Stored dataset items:
Start of Block

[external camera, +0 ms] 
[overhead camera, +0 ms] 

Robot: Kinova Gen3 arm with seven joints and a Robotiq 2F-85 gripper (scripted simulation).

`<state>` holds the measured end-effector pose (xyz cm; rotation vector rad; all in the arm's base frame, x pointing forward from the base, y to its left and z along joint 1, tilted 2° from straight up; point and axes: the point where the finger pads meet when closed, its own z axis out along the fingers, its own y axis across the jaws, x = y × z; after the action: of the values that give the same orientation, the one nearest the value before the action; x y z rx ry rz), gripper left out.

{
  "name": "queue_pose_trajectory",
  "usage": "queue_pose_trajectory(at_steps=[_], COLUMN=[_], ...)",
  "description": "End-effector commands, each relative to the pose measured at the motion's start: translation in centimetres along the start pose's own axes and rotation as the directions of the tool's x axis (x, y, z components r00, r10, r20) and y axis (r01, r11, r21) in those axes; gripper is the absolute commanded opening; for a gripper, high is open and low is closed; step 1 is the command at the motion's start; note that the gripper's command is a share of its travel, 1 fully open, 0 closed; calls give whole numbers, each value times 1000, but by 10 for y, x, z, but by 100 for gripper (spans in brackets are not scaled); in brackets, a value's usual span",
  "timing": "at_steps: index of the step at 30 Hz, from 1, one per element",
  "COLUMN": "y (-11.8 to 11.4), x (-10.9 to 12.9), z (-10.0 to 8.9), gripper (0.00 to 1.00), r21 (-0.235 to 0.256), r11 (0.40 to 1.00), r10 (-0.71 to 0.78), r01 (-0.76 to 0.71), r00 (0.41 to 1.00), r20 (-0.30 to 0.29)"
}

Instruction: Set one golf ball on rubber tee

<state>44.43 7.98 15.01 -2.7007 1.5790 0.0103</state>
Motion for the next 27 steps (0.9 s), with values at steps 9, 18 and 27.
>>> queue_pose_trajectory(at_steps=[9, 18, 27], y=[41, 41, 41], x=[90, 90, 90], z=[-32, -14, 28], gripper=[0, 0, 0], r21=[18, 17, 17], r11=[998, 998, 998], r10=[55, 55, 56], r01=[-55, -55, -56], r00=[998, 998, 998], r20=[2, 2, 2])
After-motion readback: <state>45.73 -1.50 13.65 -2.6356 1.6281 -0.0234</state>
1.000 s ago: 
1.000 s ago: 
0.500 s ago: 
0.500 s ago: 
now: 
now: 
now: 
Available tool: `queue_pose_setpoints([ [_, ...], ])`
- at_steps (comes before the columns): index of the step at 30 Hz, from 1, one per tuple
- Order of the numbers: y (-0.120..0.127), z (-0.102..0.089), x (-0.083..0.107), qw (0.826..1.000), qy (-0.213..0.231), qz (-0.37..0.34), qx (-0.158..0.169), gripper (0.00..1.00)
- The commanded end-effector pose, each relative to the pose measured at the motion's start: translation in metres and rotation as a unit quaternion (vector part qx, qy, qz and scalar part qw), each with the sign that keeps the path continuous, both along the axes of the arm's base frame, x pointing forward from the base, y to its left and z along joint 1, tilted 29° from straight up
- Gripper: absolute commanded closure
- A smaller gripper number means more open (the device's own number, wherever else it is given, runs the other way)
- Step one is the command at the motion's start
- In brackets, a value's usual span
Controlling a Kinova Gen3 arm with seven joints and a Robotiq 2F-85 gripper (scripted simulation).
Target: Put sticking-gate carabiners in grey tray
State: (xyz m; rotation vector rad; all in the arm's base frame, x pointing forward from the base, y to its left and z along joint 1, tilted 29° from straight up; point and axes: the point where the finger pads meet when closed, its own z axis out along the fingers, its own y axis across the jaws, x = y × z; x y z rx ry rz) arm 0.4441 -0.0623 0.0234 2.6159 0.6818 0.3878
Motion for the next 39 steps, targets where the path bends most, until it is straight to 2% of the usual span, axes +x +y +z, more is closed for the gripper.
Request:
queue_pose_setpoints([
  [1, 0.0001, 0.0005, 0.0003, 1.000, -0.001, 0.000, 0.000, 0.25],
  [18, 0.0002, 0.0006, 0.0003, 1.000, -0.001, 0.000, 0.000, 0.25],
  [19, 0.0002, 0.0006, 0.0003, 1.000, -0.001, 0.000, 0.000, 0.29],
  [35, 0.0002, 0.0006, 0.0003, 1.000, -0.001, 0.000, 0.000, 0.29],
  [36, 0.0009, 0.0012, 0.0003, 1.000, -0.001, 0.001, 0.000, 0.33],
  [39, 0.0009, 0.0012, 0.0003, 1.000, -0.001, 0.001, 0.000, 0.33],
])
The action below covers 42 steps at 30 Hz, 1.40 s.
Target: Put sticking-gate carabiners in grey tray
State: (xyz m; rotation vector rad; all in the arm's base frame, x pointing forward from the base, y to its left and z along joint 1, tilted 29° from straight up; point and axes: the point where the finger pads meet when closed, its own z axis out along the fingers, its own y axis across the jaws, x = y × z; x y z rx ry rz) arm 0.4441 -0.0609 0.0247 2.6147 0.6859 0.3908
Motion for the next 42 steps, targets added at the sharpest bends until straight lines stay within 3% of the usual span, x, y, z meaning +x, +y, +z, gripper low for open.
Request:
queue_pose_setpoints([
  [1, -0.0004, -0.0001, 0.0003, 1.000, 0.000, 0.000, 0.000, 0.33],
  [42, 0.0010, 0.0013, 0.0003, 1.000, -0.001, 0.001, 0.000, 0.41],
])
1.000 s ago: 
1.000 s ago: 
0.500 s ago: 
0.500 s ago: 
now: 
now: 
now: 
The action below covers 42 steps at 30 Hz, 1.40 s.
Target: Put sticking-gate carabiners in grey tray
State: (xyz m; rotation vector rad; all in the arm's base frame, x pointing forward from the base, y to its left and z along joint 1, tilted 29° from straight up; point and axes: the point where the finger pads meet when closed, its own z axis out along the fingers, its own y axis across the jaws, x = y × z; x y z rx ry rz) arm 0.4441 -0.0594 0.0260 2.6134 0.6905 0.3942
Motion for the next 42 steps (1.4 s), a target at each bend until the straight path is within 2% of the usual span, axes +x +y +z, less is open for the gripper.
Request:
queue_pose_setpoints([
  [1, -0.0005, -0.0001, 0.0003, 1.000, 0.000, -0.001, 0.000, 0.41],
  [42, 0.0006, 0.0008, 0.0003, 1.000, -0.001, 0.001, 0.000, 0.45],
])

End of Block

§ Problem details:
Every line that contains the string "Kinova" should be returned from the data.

§ Your solution:
Robot: Kinova Gen3 arm with seven joints and a Robotiq 2F-85 gripper (scripted simulation).
Controlling a Kinova Gen3 arm with seven joints and a Robotiq 2F-85 gripper (scripted simulation).

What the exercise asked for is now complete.